The European Court for Human Rights is composed of full-time judges and divided into four sections. Dependent on the significance of the case, the Grand Chamber (consisting of 17 judges), the Chamber (consisting of 7 judges) or the Commission (consisting of 3 judges) will decide. The Additional Protocol No. 14 also instituted single judge formations which can definitely disallow individual complaints that are self-evidently invalid, and shall in this way help to take the pressure off the Court. At present, the European Court for Human Rights consists of 47 judges, equivalent to the number of signatory parties. They are elected by the Parliamentary Assembly of the Council of Europe from a list of three candidates presented by the respective country. But, the elected judges are independent and do not represent a country. In October 2011, Helen Keller took over the place of Giorgio Malinverni who retired for age reasons. The Principality of Liechtenstein is also represented by a Swiss, Mark Villiger. The Additional Protocol No. 14 extended the period of office from six to nine years, as a compensatory measure, a re-election is not possible.

History and structure

The Court was established on the 21 January 1959 on the basis of Article 19 of the European Convention on Human Rights when its first members were elected by the Consultative Assembly of the Council of Europe.[1] The Convention charges the Court with ensuring the observance of the engagement undertaken by the contracting states in relation to the Convention and its protocols, that is ensuring the enforcement and implementation of the European Convention in the member states of the Council of Europe. The jurisdiction of the Court has been recognised to date by all 47 member states of the Council of Europe. In 1998, the Court became a full-time institution and the European Commission of Human Rights, which used to decide on admissibility of applications, was abolished by Protocol 11.[2]
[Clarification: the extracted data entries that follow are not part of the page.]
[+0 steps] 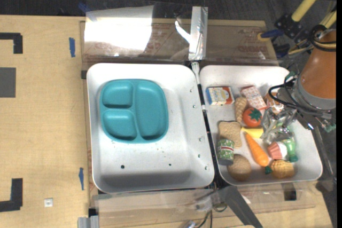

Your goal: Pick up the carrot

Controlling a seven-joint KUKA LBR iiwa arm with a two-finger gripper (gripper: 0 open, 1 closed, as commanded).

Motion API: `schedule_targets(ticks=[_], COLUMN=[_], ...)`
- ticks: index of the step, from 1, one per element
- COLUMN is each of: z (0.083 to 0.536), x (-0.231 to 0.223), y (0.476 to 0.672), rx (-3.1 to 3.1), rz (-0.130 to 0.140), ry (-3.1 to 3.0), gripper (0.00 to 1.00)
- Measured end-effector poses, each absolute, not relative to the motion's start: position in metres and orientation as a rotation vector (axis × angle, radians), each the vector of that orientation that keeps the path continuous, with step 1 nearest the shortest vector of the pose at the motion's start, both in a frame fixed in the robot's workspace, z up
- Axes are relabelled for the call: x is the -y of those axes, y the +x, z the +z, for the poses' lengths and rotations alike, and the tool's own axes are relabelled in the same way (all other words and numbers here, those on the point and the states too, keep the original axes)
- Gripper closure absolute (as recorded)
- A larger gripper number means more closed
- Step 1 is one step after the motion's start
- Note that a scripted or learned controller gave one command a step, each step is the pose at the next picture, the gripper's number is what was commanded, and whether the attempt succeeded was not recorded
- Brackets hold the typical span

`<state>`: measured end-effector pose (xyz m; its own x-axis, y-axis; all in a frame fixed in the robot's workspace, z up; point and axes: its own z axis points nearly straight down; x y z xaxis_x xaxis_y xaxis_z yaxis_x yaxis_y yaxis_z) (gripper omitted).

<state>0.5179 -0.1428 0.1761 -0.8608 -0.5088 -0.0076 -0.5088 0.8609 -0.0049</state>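
An orange carrot (257, 151) with a small green tip lies at a slant in the lower middle of the right bin (312, 168), among other toy foods. My gripper (276, 124) hangs over the right part of that bin, just up and to the right of the carrot, above a cluster of items. The arm's orange band (320, 69) rises behind it at the right edge. The carrot lies on the bin floor, apart from the gripper.
The left bin (181, 168) bears a teal divided plate (133, 109). Around the carrot lie a tomato (251, 116), a small milk carton (219, 95), bread-like pieces (230, 130), a brown potato shape (240, 166) and a red-and-green item (283, 149).
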Motion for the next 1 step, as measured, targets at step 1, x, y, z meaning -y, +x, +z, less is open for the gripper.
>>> schedule_targets(ticks=[1], z=[0.1751], x=[0.1419], y=[0.5175], rx=[-3.023], rz=[-0.001], ry=[-0.828], gripper=[0.00])
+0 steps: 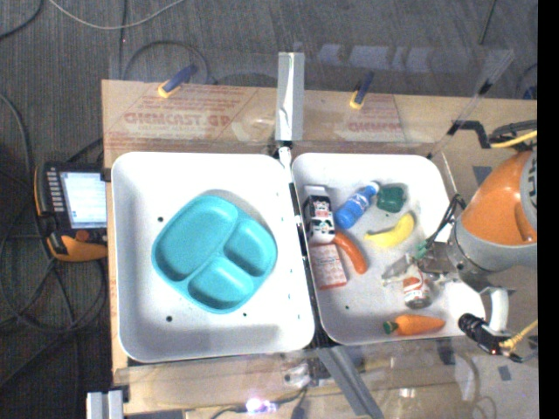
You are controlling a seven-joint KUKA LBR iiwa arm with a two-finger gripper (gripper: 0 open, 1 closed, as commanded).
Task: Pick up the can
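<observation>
The can (417, 290) is a small silver tin with red marking, lying near the right wall of the right bin (349, 317), just above a carrot (415, 325). My gripper (412, 267) reaches in from the right, low over the bin and right above the can. Its metal parts blend with the can, so where they meet is hard to make out. The orange band of the arm (500, 209) sits over the bin's right rim.
The right bin also holds a blue bottle (358, 204), a green object (392, 197), a banana (391, 231), a red-orange pepper-like piece (350, 252) and two small packages (321, 234) along its left wall. A teal divided plate (215, 251) lies in the left bin.
</observation>
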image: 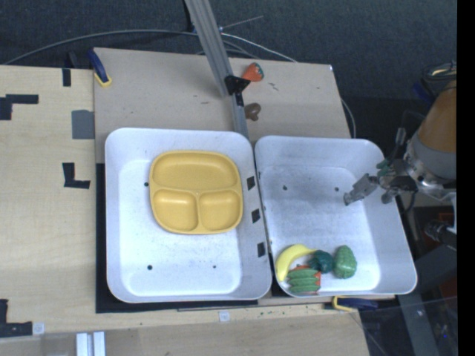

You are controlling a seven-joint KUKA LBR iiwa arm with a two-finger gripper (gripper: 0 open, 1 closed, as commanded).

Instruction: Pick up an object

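Observation:
Several small toys lie in the front of the right bin [312, 169]: a yellow banana [290, 257], a dark teal piece [322, 260], a green lumpy piece [345, 262] and a green and red piece [303, 279]. My gripper [371, 192] hangs over the right bin's right side, well behind the toys. Its fingers [358, 190] are spread and point left and down, with nothing between them.
The left bin [126, 221] holds a yellow three-compartment plate [197, 191]. A grey pole [210, 35] slants over the bench behind the bins, with a small orange item [254, 71] beside it. The bins' shared wall [258, 206] runs down the middle.

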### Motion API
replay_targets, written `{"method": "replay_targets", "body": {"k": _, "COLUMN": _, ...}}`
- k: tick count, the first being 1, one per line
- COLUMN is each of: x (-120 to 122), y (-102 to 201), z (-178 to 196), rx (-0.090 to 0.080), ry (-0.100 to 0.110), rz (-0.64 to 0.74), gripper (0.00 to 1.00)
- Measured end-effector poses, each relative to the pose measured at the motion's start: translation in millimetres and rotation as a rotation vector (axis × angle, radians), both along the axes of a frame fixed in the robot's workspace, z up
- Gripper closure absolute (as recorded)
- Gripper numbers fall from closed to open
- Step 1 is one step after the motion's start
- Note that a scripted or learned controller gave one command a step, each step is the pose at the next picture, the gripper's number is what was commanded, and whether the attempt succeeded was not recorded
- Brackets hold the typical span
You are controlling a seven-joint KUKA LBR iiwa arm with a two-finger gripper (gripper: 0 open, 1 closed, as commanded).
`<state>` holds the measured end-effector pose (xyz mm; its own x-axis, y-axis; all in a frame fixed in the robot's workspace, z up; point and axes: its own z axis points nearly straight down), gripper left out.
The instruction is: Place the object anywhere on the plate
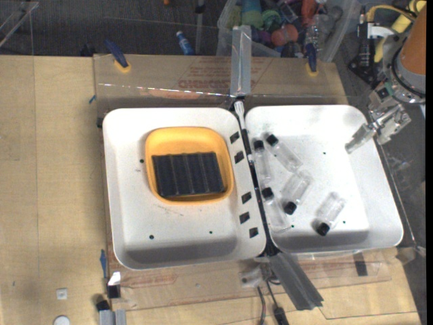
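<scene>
Two bins sitting side by side on the worktop [47, 181]. Left bin [125, 235] is holding the plate [189, 139], with a ridged block [188, 175] lying on it. Right bin [379, 222] is holding what look like four small vials [329, 212], scattered toward its left and front. Gripper [387, 122] is hanging over the right bin's back-right edge. Toy crate [284, 9] sitting behind both bins.
</scene>
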<state>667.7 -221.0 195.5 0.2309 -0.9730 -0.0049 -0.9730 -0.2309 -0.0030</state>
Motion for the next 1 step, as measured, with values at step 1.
{"method": "replay_targets", "body": {"k": 1, "x": -0.4, "y": 21.3, "z": 14.3, "rx": -0.001, "ry": -0.002, "rz": 0.201, "gripper": 0.0}}
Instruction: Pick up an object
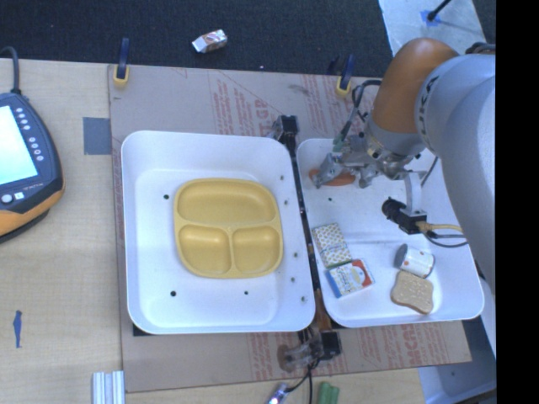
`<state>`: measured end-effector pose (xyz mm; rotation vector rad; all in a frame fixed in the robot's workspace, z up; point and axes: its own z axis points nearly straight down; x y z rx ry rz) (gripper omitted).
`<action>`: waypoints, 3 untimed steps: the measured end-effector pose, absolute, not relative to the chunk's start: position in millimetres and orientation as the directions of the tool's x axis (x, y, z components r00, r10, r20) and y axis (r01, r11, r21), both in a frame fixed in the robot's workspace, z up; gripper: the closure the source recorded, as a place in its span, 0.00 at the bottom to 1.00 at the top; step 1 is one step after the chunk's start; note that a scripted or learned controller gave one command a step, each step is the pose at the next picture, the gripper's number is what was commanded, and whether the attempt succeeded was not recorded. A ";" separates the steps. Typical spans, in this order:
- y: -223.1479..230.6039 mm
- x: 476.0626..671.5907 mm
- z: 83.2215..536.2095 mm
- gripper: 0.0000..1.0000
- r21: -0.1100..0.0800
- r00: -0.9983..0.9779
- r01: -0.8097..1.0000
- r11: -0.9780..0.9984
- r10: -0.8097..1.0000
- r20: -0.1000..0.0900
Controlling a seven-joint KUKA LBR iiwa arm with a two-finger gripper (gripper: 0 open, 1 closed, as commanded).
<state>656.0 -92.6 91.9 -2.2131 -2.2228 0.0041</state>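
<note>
My gripper (pixel 352 168) is low over the far left corner of the right bin (pixel 455 310). An orange carrot-like piece (pixel 325 176) lies just to its left, touching or nearly touching it; whether it is gripped is hidden. Nearer the front of that bin lie a patterned packet (pixel 331 243), a small blue and orange carton (pixel 349 277), a white and grey piece (pixel 416 261) and a slice of toast (pixel 412 292). A yellow divided plate (pixel 227 226) rests in the left bin (pixel 143 225).
The arm's grey body and orange band (pixel 413 74) overhang the right bin's far right side. A teach pendant (pixel 21 167) lies on the bench at the far left. A crumpled wrapper (pixel 210 41) sits on the dark floor beyond the bench.
</note>
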 end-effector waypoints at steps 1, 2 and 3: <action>-91.9 656.0 91.8 0.00 -0.006 -0.005 1.000 0.005 1.000 0.002; -96.4 656.1 91.9 0.00 -0.004 -0.001 1.000 0.001 1.000 0.001; -92.7 656.0 91.9 0.00 -0.006 -0.003 1.000 0.003 1.000 0.002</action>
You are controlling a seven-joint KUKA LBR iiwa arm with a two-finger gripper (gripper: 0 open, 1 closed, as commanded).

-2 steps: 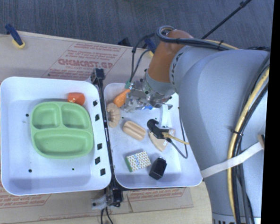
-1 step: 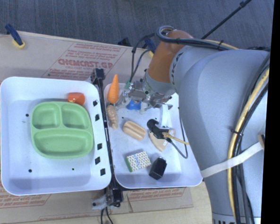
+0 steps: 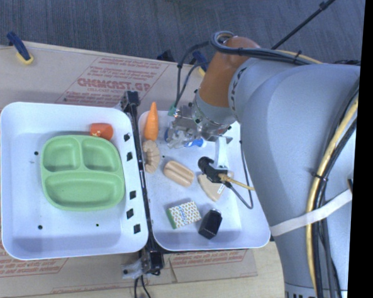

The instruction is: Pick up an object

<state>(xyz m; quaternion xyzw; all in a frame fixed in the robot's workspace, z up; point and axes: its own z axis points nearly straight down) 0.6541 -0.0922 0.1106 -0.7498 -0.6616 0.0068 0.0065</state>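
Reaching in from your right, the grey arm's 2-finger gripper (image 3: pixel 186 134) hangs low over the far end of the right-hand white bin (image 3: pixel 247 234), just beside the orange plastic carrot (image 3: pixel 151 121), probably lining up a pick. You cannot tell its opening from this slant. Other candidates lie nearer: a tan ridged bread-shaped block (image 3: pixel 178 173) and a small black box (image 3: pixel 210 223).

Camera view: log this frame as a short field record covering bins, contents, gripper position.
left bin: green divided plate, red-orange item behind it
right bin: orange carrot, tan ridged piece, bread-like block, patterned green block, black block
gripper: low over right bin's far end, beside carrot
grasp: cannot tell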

The accession of new states to the European Convention on Human Rights following the fall of the Berlin Wall in 1989 led to a sharp increase in applications filed in the Court. The efficiency of the Court was threatened seriously by the large number of pending applications, which were accumulating and increasing steadily. In 1999 8,400 applications were allocated to be heard. In 2003 27,200 cases were filed and the number of pending applications rose to approximately 65,000. In 2005, the Court opened 45,500 case files. In 2009 57,200 applications were allocated, with the number of pending applications rose to 119,300. At the time more than 90 percent of them, were declared to be inadmissible, and the majority of cases decided, around 60 percent of the decisions by the Court related to what is termed repetitive cases, where the Court has already delivered judgement finding a violation of the European Convention on Human Rights or where well established case law exists on a similar case. Protocol 11 was designed to deal with the backlog of pending cases by establishing the Court and its judges as a full-time institution, by simplifying the procedure and reducing the length of proceedings. However, as the workload of the Court continued to increase, the contracting states agreed that further reforms were necessary and in May 2004 the Council of Europe Committee of Ministers adopted Protocol 14 to the European Convention on Human Rights. Protocol 14 was drafted with the aim of reducing the workload of the Court and that of the Committee of Ministers of the Council of Europe, which supervises the execution of judgements, so that the Court could focus on cases that raise important human rights issues.[3]